ACTIVITY -
Here are the records. Write out exactly the lines between the one holding "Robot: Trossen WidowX" and the one holding "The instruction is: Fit", inclusive.

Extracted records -
-=-=-=-=-
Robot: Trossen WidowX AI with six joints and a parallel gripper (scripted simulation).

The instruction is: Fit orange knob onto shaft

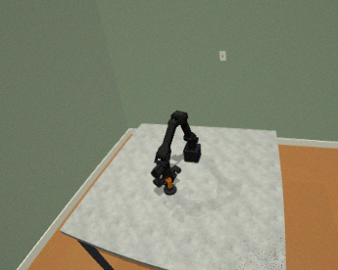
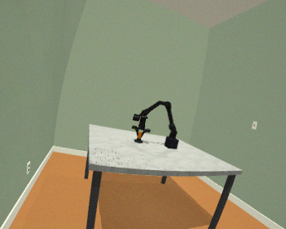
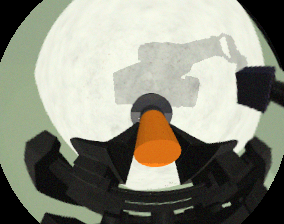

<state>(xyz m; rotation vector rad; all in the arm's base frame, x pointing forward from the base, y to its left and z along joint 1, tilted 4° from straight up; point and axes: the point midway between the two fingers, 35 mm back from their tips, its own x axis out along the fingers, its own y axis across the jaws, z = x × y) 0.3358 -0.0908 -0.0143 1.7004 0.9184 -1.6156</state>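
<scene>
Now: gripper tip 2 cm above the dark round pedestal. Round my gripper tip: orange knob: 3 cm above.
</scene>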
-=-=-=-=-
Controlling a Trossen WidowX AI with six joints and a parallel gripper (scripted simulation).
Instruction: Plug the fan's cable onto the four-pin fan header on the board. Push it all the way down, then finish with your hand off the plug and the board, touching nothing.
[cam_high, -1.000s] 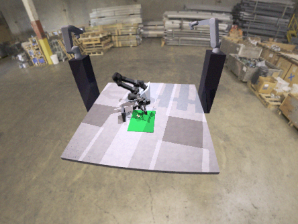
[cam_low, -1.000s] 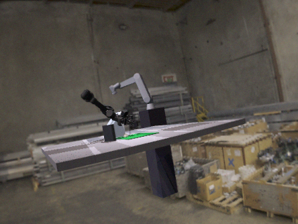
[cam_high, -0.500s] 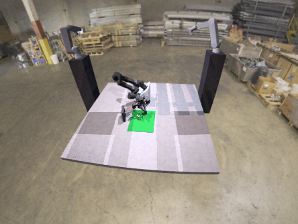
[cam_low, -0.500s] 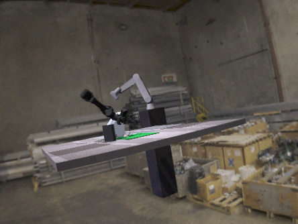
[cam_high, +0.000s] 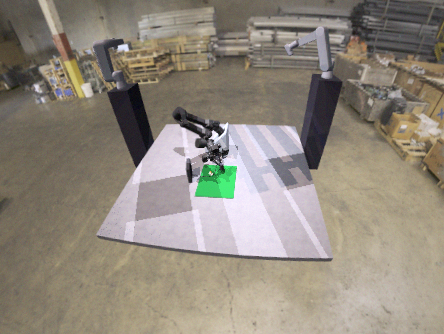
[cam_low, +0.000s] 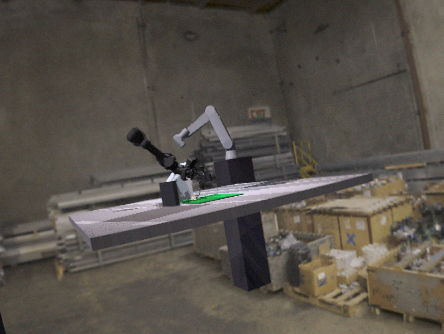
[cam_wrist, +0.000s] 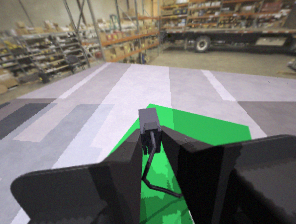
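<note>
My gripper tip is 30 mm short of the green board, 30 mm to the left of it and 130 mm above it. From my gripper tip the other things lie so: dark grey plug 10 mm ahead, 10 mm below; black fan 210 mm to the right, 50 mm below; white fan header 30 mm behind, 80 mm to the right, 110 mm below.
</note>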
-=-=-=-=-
ANSWER FOR THE TASK -
Robot: Trossen WidowX AI with six joints and a parallel gripper (scripted simulation).

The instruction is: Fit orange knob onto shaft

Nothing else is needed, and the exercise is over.